#### [WHAT THE EXERCISE ASKS]
Would you write out every record that follows exactly, with the pictures left out?

#### [DATASET EXCERPTS]
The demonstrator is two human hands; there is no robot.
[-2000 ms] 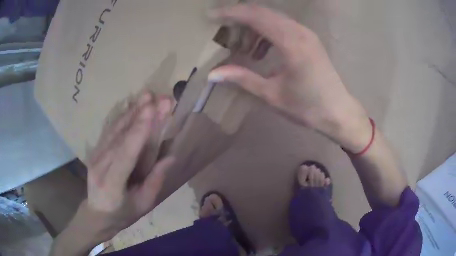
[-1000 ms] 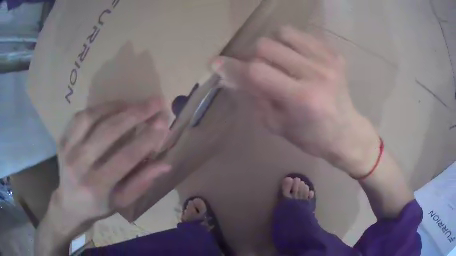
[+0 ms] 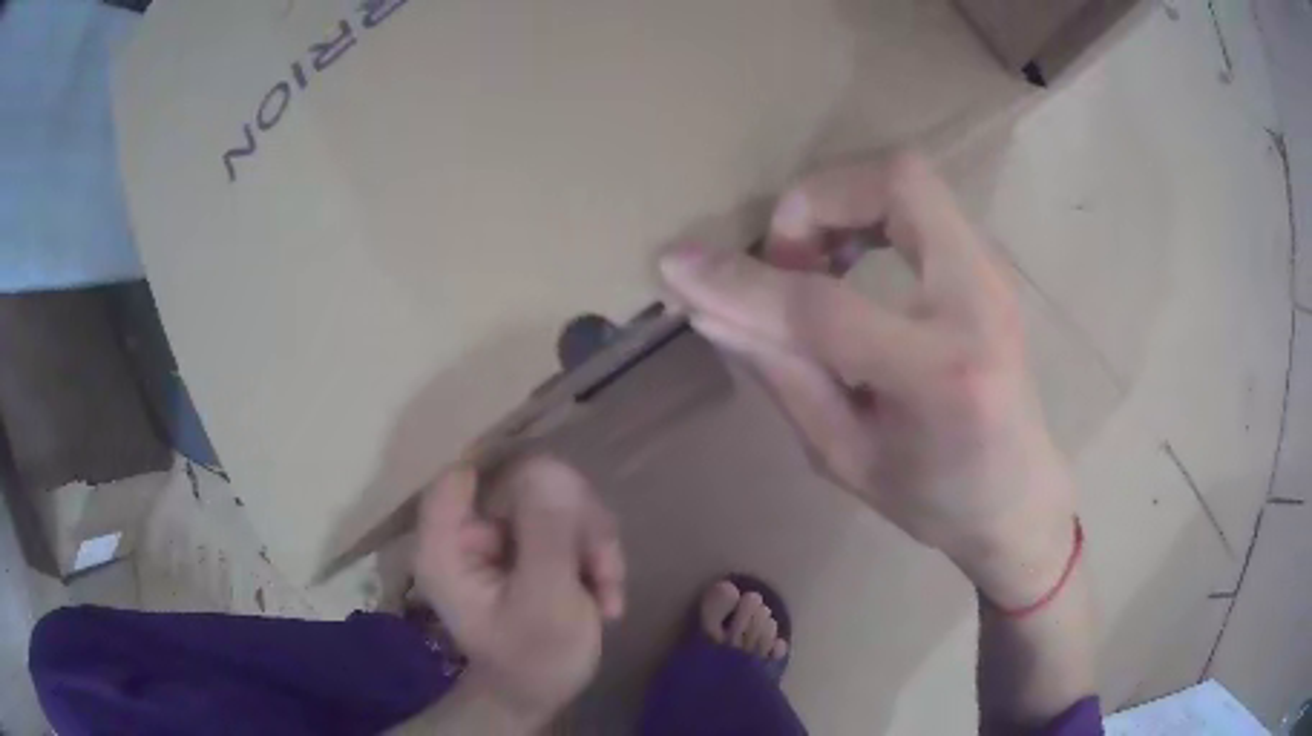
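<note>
A large brown shipping carton (image 3: 432, 230) with dark FURRION print fills the upper left and middle. Its edge runs diagonally, with a dark round hole and a narrow dark slot (image 3: 633, 355) between my hands. My left hand (image 3: 525, 575) is at the lower end of this edge, its fingers curled by the cardboard. My right hand (image 3: 892, 331) is at the upper end, its thumb and fingers pinching the edge beside the slot. Both hands are bare and somewhat blurred.
Brown cardboard with dark slits (image 3: 1180, 345) curves along the right. A brown box (image 3: 94, 417) with a white label stands at the left, below a pale slab (image 3: 58, 158). A white printed item (image 3: 1187, 715) lies at lower right. A sandalled foot (image 3: 745, 621) is below my hands.
The view has shifted and the carton edge lies at a flatter slant. My left hand has moved right and its fingers have curled. The right hand stays by the edge, near the slot.
</note>
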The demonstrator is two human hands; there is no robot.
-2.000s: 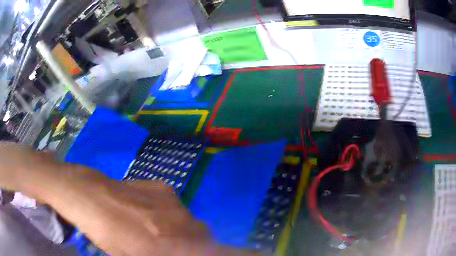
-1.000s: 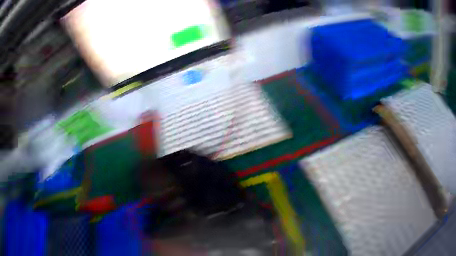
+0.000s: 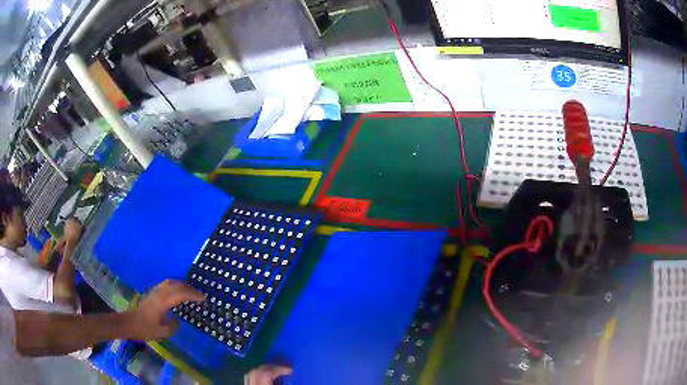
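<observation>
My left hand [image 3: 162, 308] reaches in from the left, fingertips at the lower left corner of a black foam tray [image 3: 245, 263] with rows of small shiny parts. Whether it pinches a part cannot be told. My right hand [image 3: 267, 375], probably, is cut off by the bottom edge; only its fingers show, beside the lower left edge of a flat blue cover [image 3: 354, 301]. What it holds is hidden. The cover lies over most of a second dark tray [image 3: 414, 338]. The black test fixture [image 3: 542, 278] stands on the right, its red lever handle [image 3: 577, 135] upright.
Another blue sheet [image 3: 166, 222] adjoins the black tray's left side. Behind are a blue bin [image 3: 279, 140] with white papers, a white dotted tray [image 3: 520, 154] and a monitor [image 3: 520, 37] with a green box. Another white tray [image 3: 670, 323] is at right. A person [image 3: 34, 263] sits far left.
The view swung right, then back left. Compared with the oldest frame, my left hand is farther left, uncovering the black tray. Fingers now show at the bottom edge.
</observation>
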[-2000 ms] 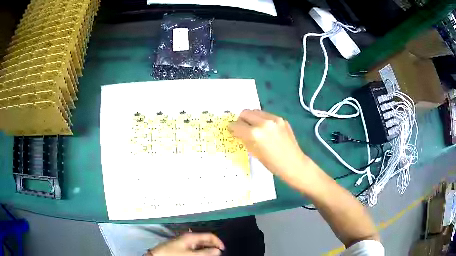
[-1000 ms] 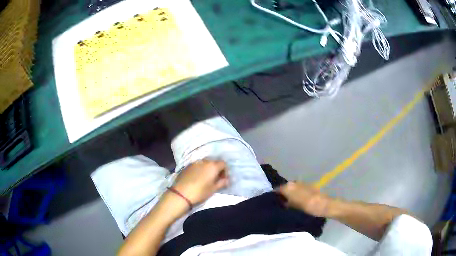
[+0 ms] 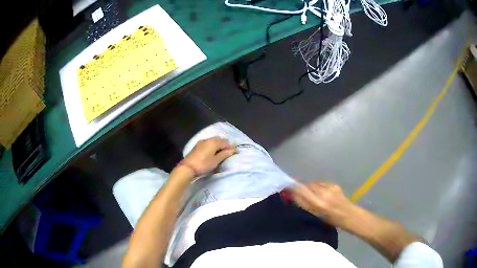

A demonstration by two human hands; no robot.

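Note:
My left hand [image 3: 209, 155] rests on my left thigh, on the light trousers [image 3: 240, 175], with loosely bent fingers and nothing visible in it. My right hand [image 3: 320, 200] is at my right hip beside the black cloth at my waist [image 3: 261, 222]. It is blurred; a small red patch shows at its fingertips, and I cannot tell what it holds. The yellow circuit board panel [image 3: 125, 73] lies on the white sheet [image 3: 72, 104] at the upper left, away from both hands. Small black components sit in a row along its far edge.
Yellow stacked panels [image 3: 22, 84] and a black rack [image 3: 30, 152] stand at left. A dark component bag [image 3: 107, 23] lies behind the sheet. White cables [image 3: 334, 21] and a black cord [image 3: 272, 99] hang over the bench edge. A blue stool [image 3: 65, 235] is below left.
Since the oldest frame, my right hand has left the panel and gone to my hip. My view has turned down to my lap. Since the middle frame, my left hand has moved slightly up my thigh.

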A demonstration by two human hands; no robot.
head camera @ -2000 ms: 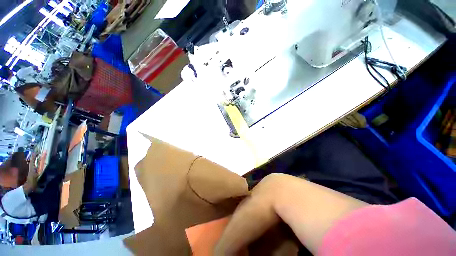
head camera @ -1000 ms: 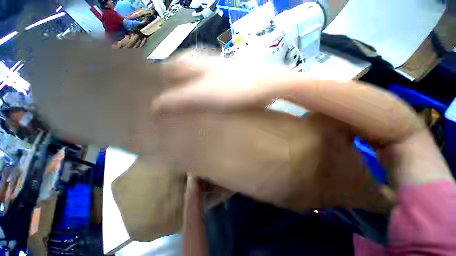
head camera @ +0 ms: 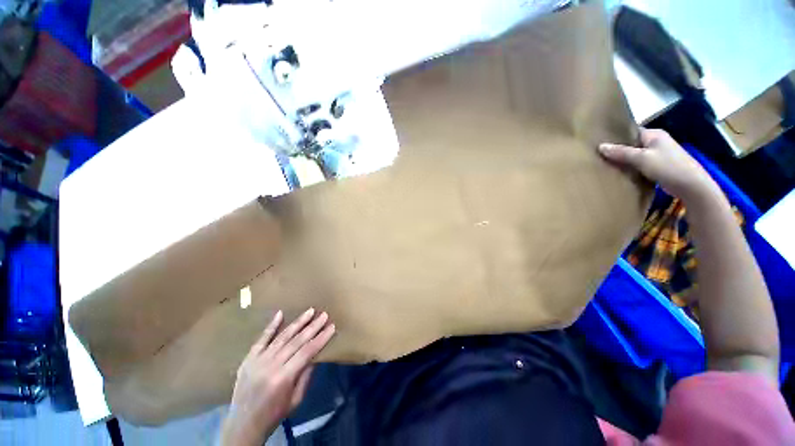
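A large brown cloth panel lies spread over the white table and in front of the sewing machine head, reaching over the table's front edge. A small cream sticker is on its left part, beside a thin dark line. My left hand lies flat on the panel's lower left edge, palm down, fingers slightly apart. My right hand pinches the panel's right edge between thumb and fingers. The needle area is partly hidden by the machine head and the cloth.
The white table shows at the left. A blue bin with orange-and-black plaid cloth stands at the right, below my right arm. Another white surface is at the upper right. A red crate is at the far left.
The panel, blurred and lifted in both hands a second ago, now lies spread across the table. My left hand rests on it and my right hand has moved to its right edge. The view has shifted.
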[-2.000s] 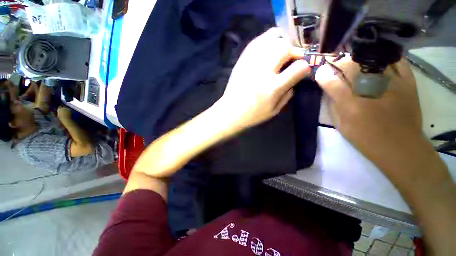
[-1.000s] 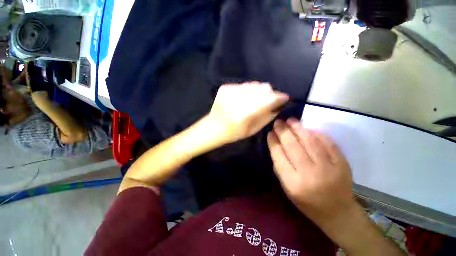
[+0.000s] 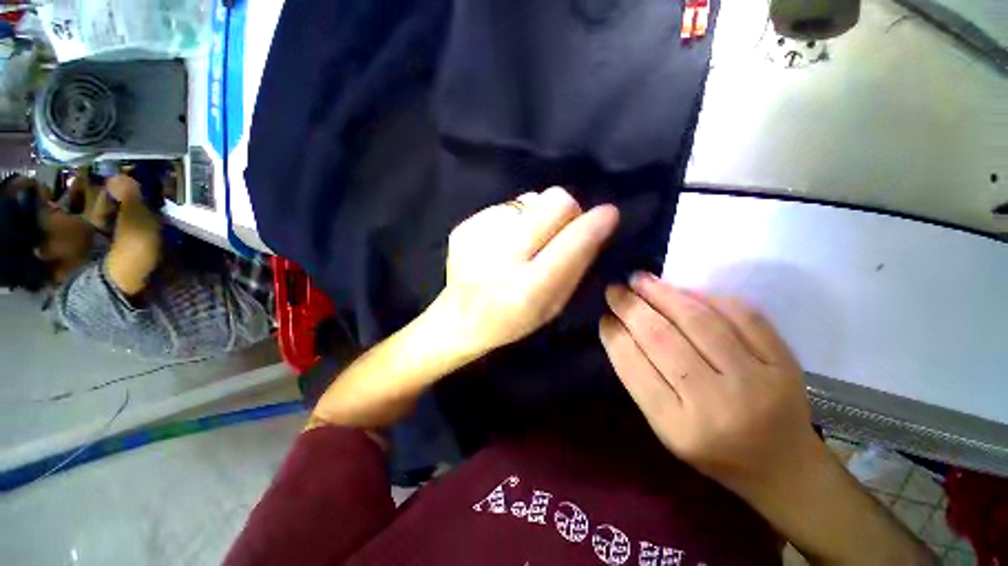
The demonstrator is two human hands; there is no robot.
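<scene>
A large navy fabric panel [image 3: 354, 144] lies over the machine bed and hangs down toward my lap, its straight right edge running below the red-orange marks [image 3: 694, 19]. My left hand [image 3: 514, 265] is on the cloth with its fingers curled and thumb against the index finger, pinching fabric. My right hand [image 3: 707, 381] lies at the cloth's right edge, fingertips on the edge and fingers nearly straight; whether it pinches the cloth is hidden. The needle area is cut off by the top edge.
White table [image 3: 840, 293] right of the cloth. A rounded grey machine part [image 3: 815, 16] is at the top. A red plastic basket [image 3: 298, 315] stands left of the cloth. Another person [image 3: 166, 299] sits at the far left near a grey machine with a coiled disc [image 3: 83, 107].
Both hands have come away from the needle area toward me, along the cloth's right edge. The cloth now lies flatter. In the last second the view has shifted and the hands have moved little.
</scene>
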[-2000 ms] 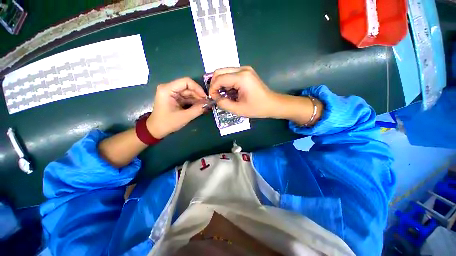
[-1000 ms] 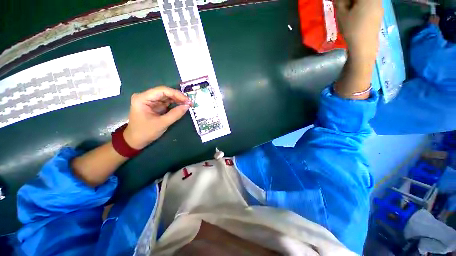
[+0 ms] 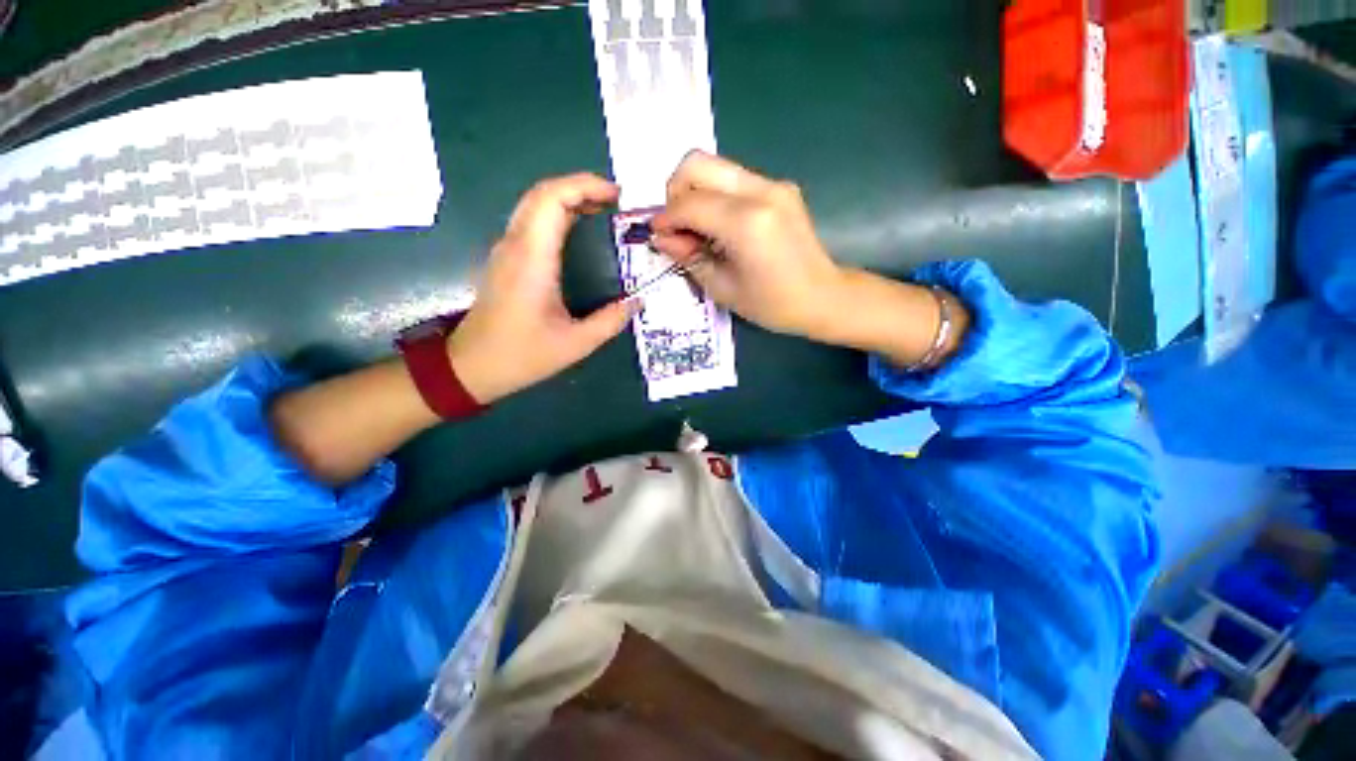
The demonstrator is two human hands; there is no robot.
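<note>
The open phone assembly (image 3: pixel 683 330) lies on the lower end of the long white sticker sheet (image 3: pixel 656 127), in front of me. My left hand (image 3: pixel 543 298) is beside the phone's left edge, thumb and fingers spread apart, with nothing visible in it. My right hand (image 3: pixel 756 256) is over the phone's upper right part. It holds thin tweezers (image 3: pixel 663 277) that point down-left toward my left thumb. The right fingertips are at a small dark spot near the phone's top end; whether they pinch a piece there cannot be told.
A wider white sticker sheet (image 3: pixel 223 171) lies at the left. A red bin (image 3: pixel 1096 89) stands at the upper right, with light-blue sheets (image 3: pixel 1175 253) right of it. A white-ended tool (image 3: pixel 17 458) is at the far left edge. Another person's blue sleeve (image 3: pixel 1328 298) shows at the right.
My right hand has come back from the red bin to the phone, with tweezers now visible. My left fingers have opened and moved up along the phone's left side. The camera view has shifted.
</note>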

#### [THE COMPLETED TASK]
The demonstrator is two human hands; there is no robot.
[-2000 ms] 
[-1000 ms] 
[+0 ms] 
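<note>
A large brown shipping carton (image 3: 432, 230) with dark FURRION print fills the upper left and middle. Its edge runs diagonally, with a dark round hole and a narrow dark slot (image 3: 633, 355) between my hands. My left hand (image 3: 525, 575) is at the lower end of this edge, its fingers curled by the cardboard. My right hand (image 3: 892, 331) is at the upper end, its thumb and fingers pinching the edge beside the slot. Both hands are bare and somewhat blurred.
Brown cardboard with dark slits (image 3: 1180, 345) curves along the right. A brown box (image 3: 94, 417) with a white label stands at the left, below a pale slab (image 3: 58, 158). A white printed item (image 3: 1187, 715) lies at lower right. A sandalled foot (image 3: 745, 621) is below my hands.
The view has shifted and the carton edge lies at a flatter slant. My left hand has moved right and its fingers have curled. The right hand stays by the edge, near the slot.
</note>
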The demonstrator is two human hands; there is no robot.
-2.000s: 
-1.000s: 
+0.000s: 
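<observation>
My left hand [image 3: 162, 308] reaches in from the left, fingertips at the lower left corner of a black foam tray [image 3: 245, 263] with rows of small shiny parts. Whether it pinches a part cannot be told. My right hand [image 3: 267, 375], probably, is cut off by the bottom edge; only its fingers show, beside the lower left edge of a flat blue cover [image 3: 354, 301]. What it holds is hidden. The cover lies over most of a second dark tray [image 3: 414, 338]. The black test fixture [image 3: 542, 278] stands on the right, its red lever handle [image 3: 577, 135] upright.
Another blue sheet [image 3: 166, 222] adjoins the black tray's left side. Behind are a blue bin [image 3: 279, 140] with white papers, a white dotted tray [image 3: 520, 154] and a monitor [image 3: 520, 37] with a green box. Another white tray [image 3: 670, 323] is at right. A person [image 3: 34, 263] sits far left.
The view swung right, then back left. Compared with the oldest frame, my left hand is farther left, uncovering the black tray. Fingers now show at the bottom edge.
</observation>
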[-2000 ms] 
[-1000 ms] 
[+0 ms] 

A demonstration by two human hands; no robot.

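Note:
My left hand [image 3: 209, 155] rests on my left thigh, on the light trousers [image 3: 240, 175], with loosely bent fingers and nothing visible in it. My right hand [image 3: 320, 200] is at my right hip beside the black cloth at my waist [image 3: 261, 222]. It is blurred; a small red patch shows at its fingertips, and I cannot tell what it holds. The yellow circuit board panel [image 3: 125, 73] lies on the white sheet [image 3: 72, 104] at the upper left, away from both hands. Small black components sit in a row along its far edge.
Yellow stacked panels [image 3: 22, 84] and a black rack [image 3: 30, 152] stand at left. A dark component bag [image 3: 107, 23] lies behind the sheet. White cables [image 3: 334, 21] and a black cord [image 3: 272, 99] hang over the bench edge. A blue stool [image 3: 65, 235] is below left.
Since the oldest frame, my right hand has left the panel and gone to my hip. My view has turned down to my lap. Since the middle frame, my left hand has moved slightly up my thigh.
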
A demonstration by two human hands; no robot.
head camera @ -2000 ms: 
head camera @ -1000 ms: 
head camera @ +0 ms: 
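A large brown cloth panel lies spread over the white table and in front of the sewing machine head, reaching over the table's front edge. A small cream sticker is on its left part, beside a thin dark line. My left hand lies flat on the panel's lower left edge, palm down, fingers slightly apart. My right hand pinches the panel's right edge between thumb and fingers. The needle area is partly hidden by the machine head and the cloth.
The white table shows at the left. A blue bin with orange-and-black plaid cloth stands at the right, below my right arm. Another white surface is at the upper right. A red crate is at the far left.
The panel, blurred and lifted in both hands a second ago, now lies spread across the table. My left hand rests on it and my right hand has moved to its right edge. The view has shifted.
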[-2.000s] 
[-1.000s] 
[+0.000s] 
The demonstrator is two human hands; there is no robot.
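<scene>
A large navy fabric panel [image 3: 354, 144] lies over the machine bed and hangs down toward my lap, its straight right edge running below the red-orange marks [image 3: 694, 19]. My left hand [image 3: 514, 265] is on the cloth with its fingers curled and thumb against the index finger, pinching fabric. My right hand [image 3: 707, 381] lies at the cloth's right edge, fingertips on the edge and fingers nearly straight; whether it pinches the cloth is hidden. The needle area is cut off by the top edge.
White table [image 3: 840, 293] right of the cloth. A rounded grey machine part [image 3: 815, 16] is at the top. A red plastic basket [image 3: 298, 315] stands left of the cloth. Another person [image 3: 166, 299] sits at the far left near a grey machine with a coiled disc [image 3: 83, 107].
Both hands have come away from the needle area toward me, along the cloth's right edge. The cloth now lies flatter. In the last second the view has shifted and the hands have moved little.
</scene>
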[-2000 ms] 
[-1000 ms] 
[+0 ms] 
The demonstrator is two human hands; there is no robot.
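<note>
The open phone assembly (image 3: pixel 683 330) lies on the lower end of the long white sticker sheet (image 3: pixel 656 127), in front of me. My left hand (image 3: pixel 543 298) is beside the phone's left edge, thumb and fingers spread apart, with nothing visible in it. My right hand (image 3: pixel 756 256) is over the phone's upper right part. It holds thin tweezers (image 3: pixel 663 277) that point down-left toward my left thumb. The right fingertips are at a small dark spot near the phone's top end; whether they pinch a piece there cannot be told.
A wider white sticker sheet (image 3: pixel 223 171) lies at the left. A red bin (image 3: pixel 1096 89) stands at the upper right, with light-blue sheets (image 3: pixel 1175 253) right of it. A white-ended tool (image 3: pixel 17 458) is at the far left edge. Another person's blue sleeve (image 3: pixel 1328 298) shows at the right.
My right hand has come back from the red bin to the phone, with tweezers now visible. My left fingers have opened and moved up along the phone's left side. The camera view has shifted.
</note>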

The exercise has nothing more to it.